Problem to work on
The full set of lines below has to be written out again exactly.

Dataset excerpts
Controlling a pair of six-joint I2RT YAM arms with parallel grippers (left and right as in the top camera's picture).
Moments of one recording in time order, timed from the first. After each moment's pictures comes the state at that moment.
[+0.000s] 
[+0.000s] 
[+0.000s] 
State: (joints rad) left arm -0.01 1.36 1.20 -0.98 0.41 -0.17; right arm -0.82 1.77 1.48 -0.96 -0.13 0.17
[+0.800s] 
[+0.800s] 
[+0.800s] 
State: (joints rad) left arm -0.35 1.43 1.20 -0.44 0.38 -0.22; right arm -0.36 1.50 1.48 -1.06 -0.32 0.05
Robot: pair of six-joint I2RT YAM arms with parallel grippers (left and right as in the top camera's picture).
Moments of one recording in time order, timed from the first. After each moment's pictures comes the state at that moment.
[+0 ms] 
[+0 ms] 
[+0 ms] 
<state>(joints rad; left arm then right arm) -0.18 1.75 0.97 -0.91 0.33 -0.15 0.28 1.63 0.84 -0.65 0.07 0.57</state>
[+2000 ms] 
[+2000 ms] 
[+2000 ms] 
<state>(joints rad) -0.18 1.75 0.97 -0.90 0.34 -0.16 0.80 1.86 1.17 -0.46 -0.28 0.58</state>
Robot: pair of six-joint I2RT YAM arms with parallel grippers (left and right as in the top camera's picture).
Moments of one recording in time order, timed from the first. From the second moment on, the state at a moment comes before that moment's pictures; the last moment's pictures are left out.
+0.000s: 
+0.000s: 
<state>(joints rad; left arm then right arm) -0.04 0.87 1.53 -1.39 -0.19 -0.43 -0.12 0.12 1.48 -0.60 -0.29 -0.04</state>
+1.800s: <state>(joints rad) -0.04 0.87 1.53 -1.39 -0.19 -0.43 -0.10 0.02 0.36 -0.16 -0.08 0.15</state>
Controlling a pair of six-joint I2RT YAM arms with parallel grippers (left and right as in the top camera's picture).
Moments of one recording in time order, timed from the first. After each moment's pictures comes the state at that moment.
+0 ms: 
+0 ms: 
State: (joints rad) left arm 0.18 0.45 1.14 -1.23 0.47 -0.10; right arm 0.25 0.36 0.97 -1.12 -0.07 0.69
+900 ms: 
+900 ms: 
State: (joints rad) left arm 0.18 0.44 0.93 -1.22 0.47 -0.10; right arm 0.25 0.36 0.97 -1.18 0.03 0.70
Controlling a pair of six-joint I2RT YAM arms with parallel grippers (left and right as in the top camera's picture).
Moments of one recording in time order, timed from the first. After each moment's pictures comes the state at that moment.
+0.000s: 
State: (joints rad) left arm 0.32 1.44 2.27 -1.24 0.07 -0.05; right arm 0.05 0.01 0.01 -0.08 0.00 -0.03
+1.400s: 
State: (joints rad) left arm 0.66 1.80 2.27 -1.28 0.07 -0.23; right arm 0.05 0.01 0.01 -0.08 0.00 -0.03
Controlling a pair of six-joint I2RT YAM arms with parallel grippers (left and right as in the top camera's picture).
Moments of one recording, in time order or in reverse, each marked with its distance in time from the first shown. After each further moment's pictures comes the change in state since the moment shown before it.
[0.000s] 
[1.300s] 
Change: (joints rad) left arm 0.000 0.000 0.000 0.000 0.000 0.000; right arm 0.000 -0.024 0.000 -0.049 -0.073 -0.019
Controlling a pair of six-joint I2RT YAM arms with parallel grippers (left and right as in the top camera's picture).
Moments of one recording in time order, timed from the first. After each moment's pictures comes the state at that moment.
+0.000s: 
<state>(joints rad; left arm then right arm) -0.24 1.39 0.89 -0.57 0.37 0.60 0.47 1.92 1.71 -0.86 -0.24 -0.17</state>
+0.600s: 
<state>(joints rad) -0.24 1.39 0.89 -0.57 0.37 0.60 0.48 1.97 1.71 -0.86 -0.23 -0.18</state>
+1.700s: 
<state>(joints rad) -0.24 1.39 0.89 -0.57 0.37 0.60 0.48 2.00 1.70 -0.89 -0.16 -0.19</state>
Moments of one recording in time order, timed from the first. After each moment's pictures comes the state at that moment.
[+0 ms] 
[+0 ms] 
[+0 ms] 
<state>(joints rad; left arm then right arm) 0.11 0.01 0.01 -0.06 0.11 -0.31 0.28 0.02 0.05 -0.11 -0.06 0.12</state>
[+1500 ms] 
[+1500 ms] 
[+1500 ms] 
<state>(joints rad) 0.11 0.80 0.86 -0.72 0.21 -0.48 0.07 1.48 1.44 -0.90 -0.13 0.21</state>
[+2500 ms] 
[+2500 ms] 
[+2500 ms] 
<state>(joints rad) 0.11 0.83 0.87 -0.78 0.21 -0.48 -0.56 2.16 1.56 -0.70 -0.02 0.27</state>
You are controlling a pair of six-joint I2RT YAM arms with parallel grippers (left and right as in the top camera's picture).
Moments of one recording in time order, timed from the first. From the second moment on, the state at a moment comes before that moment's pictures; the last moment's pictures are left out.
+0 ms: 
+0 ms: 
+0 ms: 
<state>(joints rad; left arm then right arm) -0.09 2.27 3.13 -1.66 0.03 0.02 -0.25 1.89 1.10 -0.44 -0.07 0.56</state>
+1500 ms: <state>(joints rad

Response area
Controlling a pair of six-joint I2RT YAM arms with parallel grippers (left and right as in the top camera's picture).
Moments of one recording in time order, timed from the first. After each moment's pictures comes the state at that moment.
[+0.000s] 
[+0.000s] 
[+0.000s] 
State: (joints rad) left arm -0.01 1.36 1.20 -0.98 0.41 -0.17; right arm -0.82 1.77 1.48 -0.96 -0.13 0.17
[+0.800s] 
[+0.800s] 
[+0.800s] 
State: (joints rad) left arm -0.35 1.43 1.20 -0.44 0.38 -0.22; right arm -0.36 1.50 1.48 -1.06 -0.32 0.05
Robot: pair of six-joint I2RT YAM arms with parallel grippers (left and right as in the top camera's picture).
Moments of one recording in time order, timed from the first. After each moment's pictures comes the state at that moment.
[+0 ms] 
[+0 ms] 
[+0 ms] 
<state>(joints rad; left arm then right arm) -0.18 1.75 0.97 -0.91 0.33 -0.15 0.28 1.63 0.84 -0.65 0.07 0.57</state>
[+2000 ms] 
[+2000 ms] 
[+2000 ms] 
<state>(joints rad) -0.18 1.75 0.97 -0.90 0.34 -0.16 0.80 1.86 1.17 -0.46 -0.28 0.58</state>
Robot: pair of six-joint I2RT YAM arms with parallel grippers (left and right as in the top camera's picture).
Moments of one recording in time order, timed from the first. From the second moment on, the state at a moment comes before that moment's pictures; the last moment's pictures are left out.
+0.000s: 
+0.000s: 
<state>(joints rad; left arm then right arm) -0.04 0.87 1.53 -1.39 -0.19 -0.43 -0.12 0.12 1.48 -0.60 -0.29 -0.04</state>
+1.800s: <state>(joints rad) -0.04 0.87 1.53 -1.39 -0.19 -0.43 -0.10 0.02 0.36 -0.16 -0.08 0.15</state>
Controlling a pair of six-joint I2RT YAM arms with parallel grippers (left and right as in the top camera's picture).
Moments of one recording in time order, timed from the first. After each moment's pictures comes the state at that moment.
+0 ms: 
+0 ms: 
State: (joints rad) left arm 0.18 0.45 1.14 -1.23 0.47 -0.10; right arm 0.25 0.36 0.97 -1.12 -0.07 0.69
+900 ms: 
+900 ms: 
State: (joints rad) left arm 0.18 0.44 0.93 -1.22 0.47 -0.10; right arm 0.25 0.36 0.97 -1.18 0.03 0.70
Controlling a pair of six-joint I2RT YAM arms with parallel grippers (left and right as in the top camera's picture).
Moments of one recording in time order, timed from the first. After each moment's pictures comes the state at that moment.
+0.000s: 
State: (joints rad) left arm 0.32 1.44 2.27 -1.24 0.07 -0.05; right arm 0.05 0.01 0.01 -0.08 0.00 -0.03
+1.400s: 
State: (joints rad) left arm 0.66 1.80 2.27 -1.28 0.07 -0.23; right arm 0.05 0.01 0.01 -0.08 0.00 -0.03
Controlling a pair of six-joint I2RT YAM arms with parallel grippers (left and right as in the top camera's picture).
Moments of one recording, in time order or in reverse, each marked with its distance in time from the first shown. After each further moment's pictures comes the change in state since the moment shown before it.
[0.000s] 
[1.300s] 
Change: (joints rad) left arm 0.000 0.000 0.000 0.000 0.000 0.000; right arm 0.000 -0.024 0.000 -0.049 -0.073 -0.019
Controlling a pair of six-joint I2RT YAM arms with parallel grippers (left and right as in the top camera's picture).
Moments of one recording in time order, timed from the first. After each moment's pictures comes the state at that moment.
+0.000s: 
<state>(joints rad; left arm then right arm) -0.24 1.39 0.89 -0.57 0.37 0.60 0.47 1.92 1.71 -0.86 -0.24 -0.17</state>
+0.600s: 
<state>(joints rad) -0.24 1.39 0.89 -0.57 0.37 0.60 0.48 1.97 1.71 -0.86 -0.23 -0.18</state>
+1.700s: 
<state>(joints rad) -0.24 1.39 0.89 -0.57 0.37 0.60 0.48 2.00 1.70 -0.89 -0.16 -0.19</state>
Moments of one recording in time order, timed from the first. After each moment's pictures comes the state at that moment.
[+0 ms] 
[+0 ms] 
[+0 ms] 
<state>(joints rad; left arm then right arm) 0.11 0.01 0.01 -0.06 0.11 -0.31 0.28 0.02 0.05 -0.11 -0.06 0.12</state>
[+1500 ms] 
[+1500 ms] 
[+1500 ms] 
<state>(joints rad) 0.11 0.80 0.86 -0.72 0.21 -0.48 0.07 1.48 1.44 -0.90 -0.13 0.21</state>
[+2500 ms] 
[+2500 ms] 
[+2500 ms] 
<state>(joints rad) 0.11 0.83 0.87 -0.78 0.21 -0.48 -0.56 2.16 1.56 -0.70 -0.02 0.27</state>
You are controlling a pair of six-joint I2RT YAM arms with parallel grippers (left and right as in the top camera's picture).
Moments of one recording in time order, timed from the first. From the second moment on, the state at a moment comes before that moment's pictures; the last moment's pictures are left out.
+0 ms: 
+0 ms: 
+0 ms: 
<state>(joints rad; left arm then right arm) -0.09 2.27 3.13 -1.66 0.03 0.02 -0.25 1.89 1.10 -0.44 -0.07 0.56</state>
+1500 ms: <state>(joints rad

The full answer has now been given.